Even though it's time to go, Mary loves Memphis, especially the friends she leaves behind here. Saralynn Turner has always been the older daughter she never had. Susan Huston was the middle child she never had. Amy Barnes was the youngest daughter she never had. All of these strong, independent women were cut from the same cloth as Mary and she loves them and their families dearly. She also leaves behind many friends who enriched her life, as she, in her opinion, did theirs. She would also like to give a big "shout-out" to the best Hospice nurse of all time, Alicia Elder of Baptist Trinity Hospice Care, who made her laugh uproariously in tough times and did so with style and grace.
Mary is sorry to be leaving but she does so with great memories. She will never forget the smell of her mother's cherry and apple pies baking in the kitchen oven at the family farm in Monroe, Michigan where she grew up with her nine brothers and sisters. She will always have fond memories of those Fall days on the family acreage when she accompanied her father as he hunted pheasant with his single-barrel .12 gauge.
She has thoroughly enjoyed her lifelong pursuit of education, especially being graduated from St. Mary's Academy, in Monroe, Michigan in 1948, the University of Toledo with a BA Education in 1952 and John Carroll University where she received her MA in 1977. Mary intends to continue her education in her new location inasmuch as she opines that you can never know too much, even though she told anyone who listened that she knows it all.

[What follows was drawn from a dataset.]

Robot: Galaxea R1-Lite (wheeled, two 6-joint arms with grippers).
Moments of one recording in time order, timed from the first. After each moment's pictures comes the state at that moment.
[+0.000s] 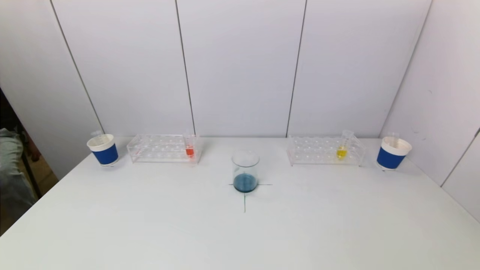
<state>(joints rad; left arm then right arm) -0.01 0.00 -0.02 0.06 -0.01 0.06 0.01 0.72 -0.36 -0.35 -0.25 0.04</state>
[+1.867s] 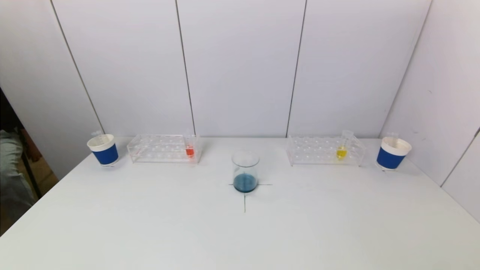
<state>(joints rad) -0.01 0.00 -0.02 0.06 -0.01 0.06 0.00 0.00 0.00 -0.01 0.02 -0.08</state>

Mary is weary of reading obituaries noting someone's courageous battle with this or that. She wants it known that she passed as a result of being stubborn, refusing to follow doctors' orders and pushing the conventional wisdom envelope for almost nine decades. She enjoys a good, dry Beefeater Gin Martini, a great prime steak and loaded baked potato, cold white wine, telling inappropriate jokes in mixed company, liberal politics and not suffering fools easily. She plans to continue those habits in the next chapter. Thank you, that is all.
Published by The Commercial Appeal on Apr. 19, 2019.